Preface
Tonotopia is a collection of short creative writings that have emerged over the course of the Languages of Listening research. As part of the writing-as-research process I use the strategy of free writing triggered by a particular theoretical or conceptual issue. I allow this writing to wander where it wants, posing more questions than answers, including contradictions and irrelevancies, until eventually I get to a point where the thoughts cohere with a compression of language that aligns it with poetry. I take these fragments and shape them further into these discrete poetic writings.
The title, Tonotopia, plays on the term tonotopy, which describes the mapping of sound frequencies to specific areas of the cochlea and auditory cortext. Frequencies that are close to each other, are similarly spatially related in the cochlea, with higher sounds received on the outer parts of the spiral and lower sounds on its inner sections. I like the correlation of sound to space that occurs in hearing, and use the term tonotopia to slip sideways into a possibly fanciful world (a utopia) in which sounds and words share a close interdependency.

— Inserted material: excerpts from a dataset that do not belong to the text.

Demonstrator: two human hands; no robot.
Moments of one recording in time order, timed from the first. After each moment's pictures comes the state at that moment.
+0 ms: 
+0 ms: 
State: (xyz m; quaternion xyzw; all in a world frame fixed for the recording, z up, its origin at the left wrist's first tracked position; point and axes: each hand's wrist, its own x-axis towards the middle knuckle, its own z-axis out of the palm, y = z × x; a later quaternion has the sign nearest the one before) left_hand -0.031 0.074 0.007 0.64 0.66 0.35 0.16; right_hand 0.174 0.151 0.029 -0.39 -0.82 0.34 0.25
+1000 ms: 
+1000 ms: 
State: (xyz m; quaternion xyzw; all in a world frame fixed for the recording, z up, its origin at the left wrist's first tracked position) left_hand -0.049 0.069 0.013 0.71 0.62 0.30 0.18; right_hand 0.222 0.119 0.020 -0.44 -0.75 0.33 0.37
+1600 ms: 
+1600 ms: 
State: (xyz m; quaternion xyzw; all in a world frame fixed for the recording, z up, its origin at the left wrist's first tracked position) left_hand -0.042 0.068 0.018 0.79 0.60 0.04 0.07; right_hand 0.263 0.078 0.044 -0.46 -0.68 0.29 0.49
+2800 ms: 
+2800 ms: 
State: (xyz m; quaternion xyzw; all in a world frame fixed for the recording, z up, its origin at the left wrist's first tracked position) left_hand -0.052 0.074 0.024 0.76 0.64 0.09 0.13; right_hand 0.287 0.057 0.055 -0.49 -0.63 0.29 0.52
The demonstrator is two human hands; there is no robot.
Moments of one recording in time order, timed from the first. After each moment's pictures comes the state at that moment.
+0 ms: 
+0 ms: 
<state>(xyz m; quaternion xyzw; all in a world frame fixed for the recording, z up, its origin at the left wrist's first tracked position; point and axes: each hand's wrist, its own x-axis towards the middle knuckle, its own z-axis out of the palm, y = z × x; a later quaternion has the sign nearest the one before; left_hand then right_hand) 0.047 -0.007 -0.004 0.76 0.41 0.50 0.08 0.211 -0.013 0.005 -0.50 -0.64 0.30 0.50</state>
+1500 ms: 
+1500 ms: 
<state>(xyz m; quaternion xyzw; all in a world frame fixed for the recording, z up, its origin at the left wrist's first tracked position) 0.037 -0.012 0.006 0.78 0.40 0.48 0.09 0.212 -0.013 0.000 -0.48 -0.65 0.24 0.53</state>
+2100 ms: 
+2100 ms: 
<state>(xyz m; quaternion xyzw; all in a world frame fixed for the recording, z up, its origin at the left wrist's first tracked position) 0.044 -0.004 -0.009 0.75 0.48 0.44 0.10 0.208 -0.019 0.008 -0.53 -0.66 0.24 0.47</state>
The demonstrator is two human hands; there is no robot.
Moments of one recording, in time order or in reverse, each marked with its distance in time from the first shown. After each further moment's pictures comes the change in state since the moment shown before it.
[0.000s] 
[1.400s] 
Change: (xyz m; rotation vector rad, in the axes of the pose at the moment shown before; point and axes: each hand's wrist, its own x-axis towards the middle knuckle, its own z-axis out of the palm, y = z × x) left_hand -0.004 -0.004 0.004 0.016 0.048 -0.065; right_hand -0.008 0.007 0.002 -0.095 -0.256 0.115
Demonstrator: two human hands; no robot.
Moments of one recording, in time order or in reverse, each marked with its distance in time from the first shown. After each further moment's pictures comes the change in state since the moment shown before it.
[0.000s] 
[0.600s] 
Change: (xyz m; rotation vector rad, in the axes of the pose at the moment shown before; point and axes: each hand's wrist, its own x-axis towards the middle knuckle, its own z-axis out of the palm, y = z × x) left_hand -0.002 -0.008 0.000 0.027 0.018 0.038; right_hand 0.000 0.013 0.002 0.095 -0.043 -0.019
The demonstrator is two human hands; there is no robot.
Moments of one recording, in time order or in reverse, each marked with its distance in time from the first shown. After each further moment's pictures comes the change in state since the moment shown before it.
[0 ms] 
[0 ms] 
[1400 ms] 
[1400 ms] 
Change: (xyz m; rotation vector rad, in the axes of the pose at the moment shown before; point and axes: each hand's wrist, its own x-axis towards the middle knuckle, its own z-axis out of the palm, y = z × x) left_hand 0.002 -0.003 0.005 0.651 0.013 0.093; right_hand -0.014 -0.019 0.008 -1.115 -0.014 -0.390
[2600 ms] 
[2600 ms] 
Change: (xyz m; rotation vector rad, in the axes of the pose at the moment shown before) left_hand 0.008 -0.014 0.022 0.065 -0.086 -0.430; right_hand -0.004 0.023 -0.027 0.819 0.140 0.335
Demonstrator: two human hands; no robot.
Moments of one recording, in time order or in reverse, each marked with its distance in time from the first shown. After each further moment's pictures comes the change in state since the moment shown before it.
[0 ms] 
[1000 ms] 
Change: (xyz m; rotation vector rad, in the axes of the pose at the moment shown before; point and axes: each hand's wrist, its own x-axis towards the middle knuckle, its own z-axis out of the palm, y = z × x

These are sensorially silent writings. I have chosen not to include sound here, as I am interested in the potential for the words in themselves to conjure imaginings of sounding and listening. Some pieces are pure descriptions of listening experiences, while others move towards meta-writing in which I am contemplating what it is to write of sound listening. There are also a few pieces that reflect my struggle with the nature of theorising and knowledge industries. I am always anxious that these writings, which are based in my own subjective experience, don’t descend into earnest indulgence. I hope that by infusing this writing with my theoretical explorations—often finding a deeper understanding through this process—that I maintain a level of reflexivity that ensures the writing is robust, rigorous, sometimes even playful and humorous.